**DESCRIPTION OF THE TASK:**
Please restate exactly what appears in the records below from the first line to the line where "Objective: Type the" is, that line included.

____________

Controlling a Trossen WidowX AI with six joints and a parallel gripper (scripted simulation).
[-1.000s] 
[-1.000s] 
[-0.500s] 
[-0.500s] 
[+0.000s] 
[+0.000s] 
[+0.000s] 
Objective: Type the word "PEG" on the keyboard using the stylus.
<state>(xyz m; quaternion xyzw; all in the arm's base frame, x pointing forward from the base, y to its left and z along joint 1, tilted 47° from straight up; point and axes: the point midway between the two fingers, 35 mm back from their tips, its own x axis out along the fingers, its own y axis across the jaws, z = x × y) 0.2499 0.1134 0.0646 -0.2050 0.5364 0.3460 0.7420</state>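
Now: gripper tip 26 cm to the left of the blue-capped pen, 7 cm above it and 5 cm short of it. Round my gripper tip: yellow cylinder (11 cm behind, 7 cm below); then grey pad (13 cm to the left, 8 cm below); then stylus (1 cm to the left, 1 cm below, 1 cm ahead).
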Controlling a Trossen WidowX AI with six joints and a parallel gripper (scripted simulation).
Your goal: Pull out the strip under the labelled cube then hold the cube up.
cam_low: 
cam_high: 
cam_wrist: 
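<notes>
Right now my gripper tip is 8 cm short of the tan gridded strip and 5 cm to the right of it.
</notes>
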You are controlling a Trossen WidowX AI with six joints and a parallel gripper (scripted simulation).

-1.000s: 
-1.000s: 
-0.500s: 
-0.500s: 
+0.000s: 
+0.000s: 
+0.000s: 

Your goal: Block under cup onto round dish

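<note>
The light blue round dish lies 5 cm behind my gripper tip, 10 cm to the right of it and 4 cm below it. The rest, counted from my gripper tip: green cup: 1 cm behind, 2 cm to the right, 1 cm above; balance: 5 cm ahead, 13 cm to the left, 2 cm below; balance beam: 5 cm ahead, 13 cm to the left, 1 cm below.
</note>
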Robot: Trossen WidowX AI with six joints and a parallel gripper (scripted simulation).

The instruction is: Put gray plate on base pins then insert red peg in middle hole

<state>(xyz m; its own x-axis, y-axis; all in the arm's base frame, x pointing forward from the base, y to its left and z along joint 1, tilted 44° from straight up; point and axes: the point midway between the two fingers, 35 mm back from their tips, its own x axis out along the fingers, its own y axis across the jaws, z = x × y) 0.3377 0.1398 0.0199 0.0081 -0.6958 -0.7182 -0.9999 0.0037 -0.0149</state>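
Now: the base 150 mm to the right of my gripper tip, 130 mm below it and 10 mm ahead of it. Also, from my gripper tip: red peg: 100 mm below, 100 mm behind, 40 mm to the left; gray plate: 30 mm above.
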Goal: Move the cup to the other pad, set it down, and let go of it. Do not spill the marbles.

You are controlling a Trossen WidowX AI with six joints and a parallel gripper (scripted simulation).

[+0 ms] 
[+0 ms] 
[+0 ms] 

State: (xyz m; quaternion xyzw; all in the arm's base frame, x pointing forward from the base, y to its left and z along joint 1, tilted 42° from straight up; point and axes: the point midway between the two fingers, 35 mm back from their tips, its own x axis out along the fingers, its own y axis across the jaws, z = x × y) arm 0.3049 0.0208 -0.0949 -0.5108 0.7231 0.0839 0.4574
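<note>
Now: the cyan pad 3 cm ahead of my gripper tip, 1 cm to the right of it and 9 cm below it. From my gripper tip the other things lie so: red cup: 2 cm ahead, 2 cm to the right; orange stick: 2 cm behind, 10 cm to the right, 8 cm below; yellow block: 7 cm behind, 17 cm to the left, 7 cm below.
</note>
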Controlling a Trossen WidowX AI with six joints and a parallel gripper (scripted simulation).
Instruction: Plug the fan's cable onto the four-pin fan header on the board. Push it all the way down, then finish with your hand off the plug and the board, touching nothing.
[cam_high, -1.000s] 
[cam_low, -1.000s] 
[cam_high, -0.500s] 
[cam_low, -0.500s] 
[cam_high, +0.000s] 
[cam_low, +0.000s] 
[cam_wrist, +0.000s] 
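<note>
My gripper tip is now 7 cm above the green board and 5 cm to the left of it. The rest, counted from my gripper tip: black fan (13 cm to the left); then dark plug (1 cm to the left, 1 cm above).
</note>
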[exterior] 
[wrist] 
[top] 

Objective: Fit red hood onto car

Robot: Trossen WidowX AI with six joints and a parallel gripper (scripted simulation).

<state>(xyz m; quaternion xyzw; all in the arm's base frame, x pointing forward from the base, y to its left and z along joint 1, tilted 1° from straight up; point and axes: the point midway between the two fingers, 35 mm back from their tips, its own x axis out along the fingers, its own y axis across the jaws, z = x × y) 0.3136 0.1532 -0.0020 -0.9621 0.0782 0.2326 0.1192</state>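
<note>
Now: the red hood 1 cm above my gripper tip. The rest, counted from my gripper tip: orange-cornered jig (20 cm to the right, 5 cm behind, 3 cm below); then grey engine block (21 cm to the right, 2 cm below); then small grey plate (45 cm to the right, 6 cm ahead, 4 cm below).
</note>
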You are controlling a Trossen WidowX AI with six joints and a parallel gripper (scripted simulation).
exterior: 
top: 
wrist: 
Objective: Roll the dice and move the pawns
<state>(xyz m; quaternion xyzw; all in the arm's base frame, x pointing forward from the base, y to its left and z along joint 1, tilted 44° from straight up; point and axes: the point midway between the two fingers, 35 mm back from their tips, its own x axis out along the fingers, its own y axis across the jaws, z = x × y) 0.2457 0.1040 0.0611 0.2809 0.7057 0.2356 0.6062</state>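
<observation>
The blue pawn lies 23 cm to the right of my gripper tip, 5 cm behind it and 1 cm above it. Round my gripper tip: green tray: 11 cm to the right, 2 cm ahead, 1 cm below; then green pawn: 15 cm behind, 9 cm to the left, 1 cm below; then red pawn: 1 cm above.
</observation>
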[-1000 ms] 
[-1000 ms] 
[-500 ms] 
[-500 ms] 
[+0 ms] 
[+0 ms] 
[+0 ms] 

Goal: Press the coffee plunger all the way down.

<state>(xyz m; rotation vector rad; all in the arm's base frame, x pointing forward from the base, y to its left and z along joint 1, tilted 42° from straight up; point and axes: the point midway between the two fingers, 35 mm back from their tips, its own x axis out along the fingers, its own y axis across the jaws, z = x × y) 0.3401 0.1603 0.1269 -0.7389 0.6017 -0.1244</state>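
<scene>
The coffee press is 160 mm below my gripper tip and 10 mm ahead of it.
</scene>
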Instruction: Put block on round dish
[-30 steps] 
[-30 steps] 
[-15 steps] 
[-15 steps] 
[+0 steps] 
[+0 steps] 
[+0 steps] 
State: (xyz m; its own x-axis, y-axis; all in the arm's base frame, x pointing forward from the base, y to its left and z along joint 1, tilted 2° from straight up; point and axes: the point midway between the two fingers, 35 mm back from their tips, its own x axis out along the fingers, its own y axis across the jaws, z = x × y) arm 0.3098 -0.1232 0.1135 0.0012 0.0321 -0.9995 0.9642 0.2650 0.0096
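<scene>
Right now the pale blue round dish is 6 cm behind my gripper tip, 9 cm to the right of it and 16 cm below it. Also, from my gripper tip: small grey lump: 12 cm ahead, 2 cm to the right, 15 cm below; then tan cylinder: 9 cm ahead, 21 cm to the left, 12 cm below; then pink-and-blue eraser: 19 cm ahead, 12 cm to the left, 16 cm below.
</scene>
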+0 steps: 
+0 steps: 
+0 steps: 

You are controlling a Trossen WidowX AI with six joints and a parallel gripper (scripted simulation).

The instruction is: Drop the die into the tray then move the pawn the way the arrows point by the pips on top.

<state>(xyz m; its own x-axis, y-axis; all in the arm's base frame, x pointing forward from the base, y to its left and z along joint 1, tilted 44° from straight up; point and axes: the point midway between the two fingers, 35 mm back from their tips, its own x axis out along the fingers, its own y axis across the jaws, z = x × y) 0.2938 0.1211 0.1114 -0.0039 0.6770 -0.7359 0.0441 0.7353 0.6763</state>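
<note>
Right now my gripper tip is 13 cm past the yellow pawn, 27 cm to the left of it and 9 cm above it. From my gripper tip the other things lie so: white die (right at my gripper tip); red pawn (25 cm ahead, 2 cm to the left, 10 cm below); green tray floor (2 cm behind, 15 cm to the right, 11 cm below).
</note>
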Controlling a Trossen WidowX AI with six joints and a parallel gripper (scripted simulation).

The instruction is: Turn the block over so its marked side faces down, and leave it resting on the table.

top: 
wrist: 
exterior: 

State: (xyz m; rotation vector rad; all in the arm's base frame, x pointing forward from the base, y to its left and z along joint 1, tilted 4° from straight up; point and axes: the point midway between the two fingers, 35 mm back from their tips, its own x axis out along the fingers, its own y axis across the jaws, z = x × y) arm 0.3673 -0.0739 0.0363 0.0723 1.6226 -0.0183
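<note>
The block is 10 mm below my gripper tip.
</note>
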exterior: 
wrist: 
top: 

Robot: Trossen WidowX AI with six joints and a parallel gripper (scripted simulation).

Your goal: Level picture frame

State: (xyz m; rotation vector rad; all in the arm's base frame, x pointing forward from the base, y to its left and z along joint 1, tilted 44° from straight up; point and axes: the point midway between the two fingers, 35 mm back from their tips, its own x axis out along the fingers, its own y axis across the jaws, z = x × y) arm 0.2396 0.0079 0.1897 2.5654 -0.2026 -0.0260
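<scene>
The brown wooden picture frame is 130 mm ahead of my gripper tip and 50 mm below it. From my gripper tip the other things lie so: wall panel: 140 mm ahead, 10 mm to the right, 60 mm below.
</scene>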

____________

**WRITTEN SOLUTION:**
Controlling a Trossen WidowX AI with six joints and a parallel gripper (scripted simulation).
[-1.000s] 
[-1.000s] 
[-0.500s] 
[-0.500s] 
[+0.000s] 
[+0.000s] 
[+0.000s] 
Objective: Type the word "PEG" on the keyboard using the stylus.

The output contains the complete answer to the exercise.